Razón ajena a los asedios
No se sabe por qué Paco Camps está como desaparecido desde el día siguiente a la noche electoral, como si Zaplana se lo hubiera tragado para instruirlo así en la victoria como en su gestión.
De buena fe
No hay por qué atribuir a los populeros que nos gobiernan, ni siquiera al gran teórico patatero Rafi Blasco, intención distinta a la que proclaman, de manera que hay que tomar por cierto que la sanidad nunca había funcionado mejor en esta comunidad, que los recursos destinados a paliar las manifestaciones diversas de malestar social son ingentes, en relación con el desdén de anteriores gobiernos socialistas, que somos no ya la referencia, sino la envidia de todas las naciones en lo que toca a la pujanza de nuestra entusiasmada vida cultural y que nunca, en fin, como hasta ahora, esta Comunidad había ocupado el lugar de privilegio y sin complejos que gracias a la gestión de los delegados de José María Aznar en nuestro territorio le corresponde sin que persona de solvencia haya reparado en semejante merecimiento.
Descreídos
El problema de esta gente es que no se ve claro que otras atrocidades pueden cometer, descontadas las ya perpetradas en su dilatada trayectoria de manos libres.

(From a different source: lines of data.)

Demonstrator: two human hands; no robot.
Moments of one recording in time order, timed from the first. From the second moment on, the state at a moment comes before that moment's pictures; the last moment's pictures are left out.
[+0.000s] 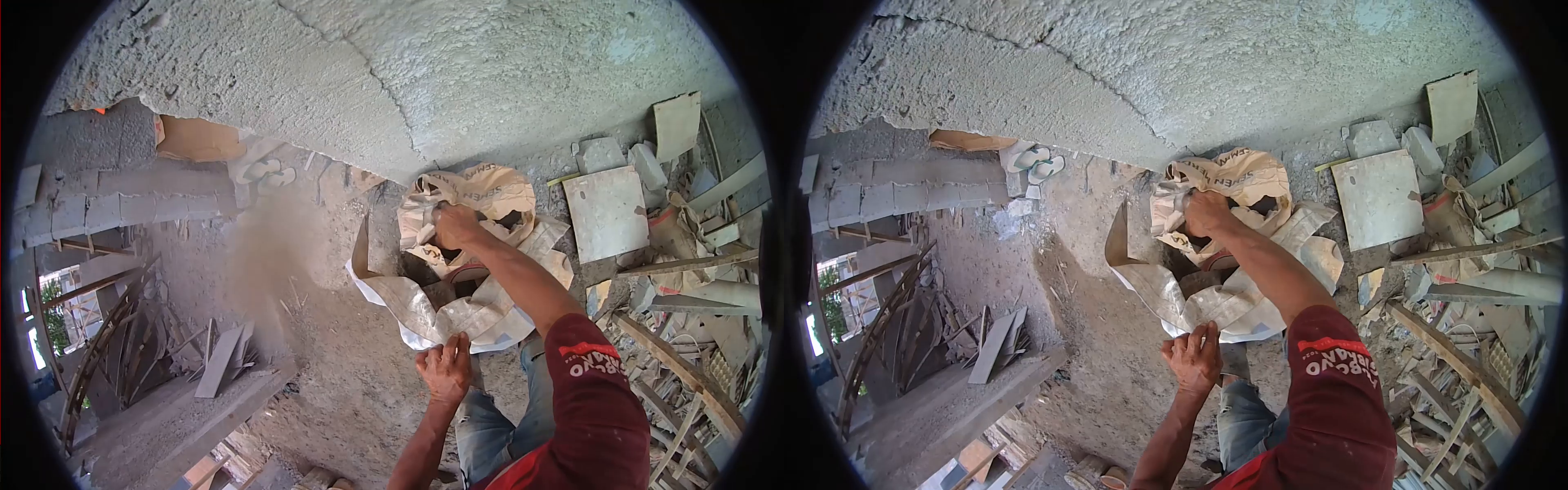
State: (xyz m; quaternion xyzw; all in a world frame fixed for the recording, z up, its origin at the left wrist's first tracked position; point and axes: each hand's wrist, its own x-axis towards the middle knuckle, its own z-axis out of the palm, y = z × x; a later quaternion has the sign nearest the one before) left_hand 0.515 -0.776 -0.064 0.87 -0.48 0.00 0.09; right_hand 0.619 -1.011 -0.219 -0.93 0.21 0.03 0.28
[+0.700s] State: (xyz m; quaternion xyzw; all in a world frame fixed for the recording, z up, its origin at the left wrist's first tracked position) left_hand 0.508 -0.755 -0.065 0.84 -0.52 -0.02 0.13; right_hand 0.444 -1.037 -0.090 -0.94 0.26 0.07 0.18
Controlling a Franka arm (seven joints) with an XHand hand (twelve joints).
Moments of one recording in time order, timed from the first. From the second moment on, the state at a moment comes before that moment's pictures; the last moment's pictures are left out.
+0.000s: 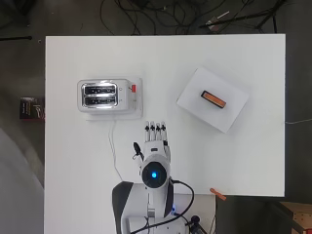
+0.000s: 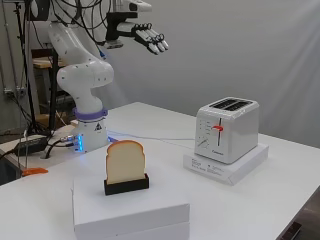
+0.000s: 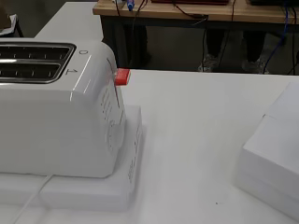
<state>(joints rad) 0.00 -0.81 -0.02 -2.39 -0.03 1.58 -0.94</state>
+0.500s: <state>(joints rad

Dando por sentado que buena parte del caudal del Ebro se dedicará a desmembrar todavía más nuestra Comunidad mediante la proliferación estratégica de acuosos campos de golfistas, una idea sería elevar la temperatura de la ciudad de Valencia mediante el jolgorio de una perpetua y millonaria Bienal de carácter Bisemestral, con Peter Brook descendiendo desde el Micalet en rappel, Irene Papas recibiendo desde el centro mismo de Mestalla la caída libre en paracaídas de un Paco Roig campió y una hilarante serie televisiva donde Jorge Berlanga dirigiría a Magüi Mira en la representación de la estimulante vida de la estupenda Consuelo Ciscar. Otras ideas me las callo y corro a registrarlas, que nada es gratis.
Otras ficciones
La burbuja tecnológica produce beneficios sin cuento a sus creativos inspiradores y lleva a la ruina a los pequeños inversores que creen jugar sobre seguro apostando sus ahorros a una lotería en la que siempre ganan los tiburones anónimos de moqueta muy tratada y alpargatas de diseño. Lejos de ser un capitalismo de ficción, se trata más bien de exprimir hasta el último euro los resquicios que el capitalismo de tradición esforzada va depositando en el orbe mundial al compás del gran dinero, más móvil que el más veloz de los artefactos de la comunicación globalizada. Una mariposa hace la siesta sobre una flor de loto en un Japón cada vez menos remoto, y esa pausa de un almuerzo de insecticida conmociona a Wall Street de tal manera que el índice general desciende un par de puntos y aparecen varios sujetos colgados de la corbata de seda en los postes que señalan el camino a Las Vegas desde el desierto de Mojave. El capitalismo, y tal vez toda nuestra vida -y sus incomprensibles anhelos amojamados- siempre ha sido cosa de ficción más que ciencia, la que sea.
La ilusión del verdugo
Hay que reconocer a Cela el acierto de su primera novela, ese Pascual Duarte que con tanta prosodia escueta se anticipa en otra circunstancia a la famosa inanidad del Mersault de Albert Camus en El extranjero. Viendo el otro día en la tele El verdugo, de Azcona y Berlanga, llama la atención la proliferación de costumbrismos prescindibles que van sembrando el asunto principal, a saber, la conspiración de muchos detalles colaterales que llevan al empleado menor de una funeraria a ajusticiar a garrote vil a un convicto. No es ya que el Nino Manfredi de su mejor época no suministre el tipo de un personaje sin recursos, porque basta con verle en pantalla para saber que su capacidad resolutiva le evitaría los engorros de la dificultad indeseada. Es más bien ese regusto por el retrato de costumbres con Galdós al fondo, esa acumulación de chistes más o menos afortunados en favor de un alegato primario sobre la necesidad encadenada que lleva al protagonista a aceptar todo aquello que asegura detestar. Un autorretrato anticipado.
Que las enseñen
Un problema de alto voltaje democrático para las democracias occidentales son las dudas razonables acerca de la existencia de las armas de destrucción masiva de Sadam Husein que sirvieron como pretexto para machacar a Irak al margen de la legalidad internacional. Esa clase de armamento no parece que pueda ocultarse en un turbante, de manera que si finalmente no aparecen -y no parece que vayan a hacerlo, salvo que alguien se ocupe de trasladarlas al lugar donde las buscan- de manera que alguien tendrá que explicar por qué se destroza un país, por detestable que sea su equipo de gobierno, con la mentira como pretexto o, en el mejor de los casos, con la exageración deliberada como excusa para una intervención atroz y de dudosos resultados todavía.